Retype all of the data word for word, without pictures.

▽

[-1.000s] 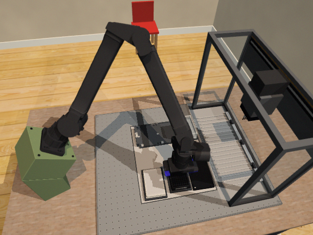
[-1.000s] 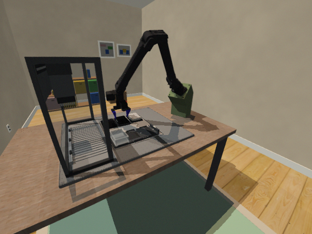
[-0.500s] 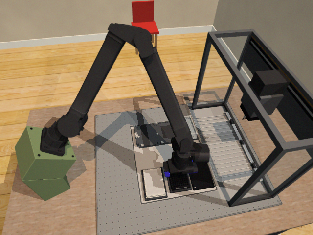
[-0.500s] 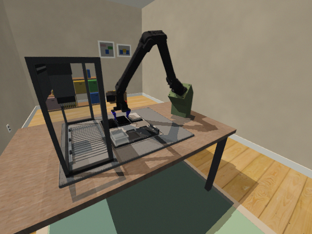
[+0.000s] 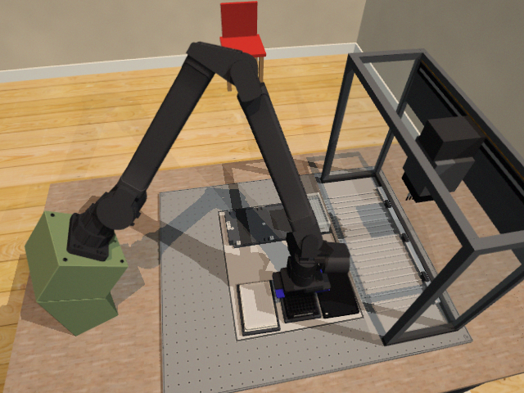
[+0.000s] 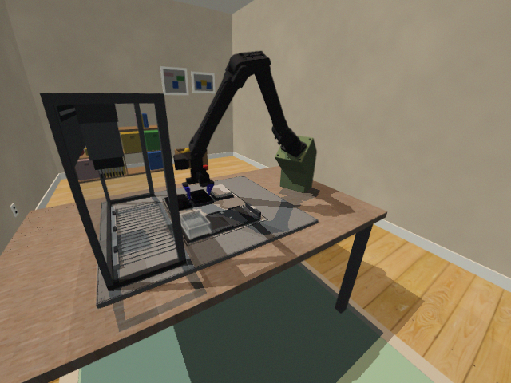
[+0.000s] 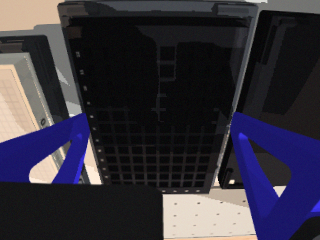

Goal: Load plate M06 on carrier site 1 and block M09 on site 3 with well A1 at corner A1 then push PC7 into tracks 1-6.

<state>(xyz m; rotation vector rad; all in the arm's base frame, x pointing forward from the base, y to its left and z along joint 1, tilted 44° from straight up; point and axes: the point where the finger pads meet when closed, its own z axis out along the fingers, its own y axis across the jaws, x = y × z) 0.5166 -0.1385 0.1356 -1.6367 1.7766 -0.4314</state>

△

• [RESULT]:
[-1.000s] 
[-1.000s] 
[-0.500s] 
[-0.500s] 
[+0.000s] 
[+0.000s] 
[+0.000s] 

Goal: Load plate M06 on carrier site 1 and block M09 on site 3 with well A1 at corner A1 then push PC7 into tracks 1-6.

<state>(xyz m; rotation vector rad; all in the arm's base frame, x pointing forward from the base, y to its left and z along joint 1, tilted 44° from straight up; point and axes: the point where the finger pads meet when closed, its own z axis out along the fingers, its own y axis across the jaws, x = y × z) 0.5166 -0.1385 0.1356 -1.6367 1.7766 -0.4314</state>

The response is now finished.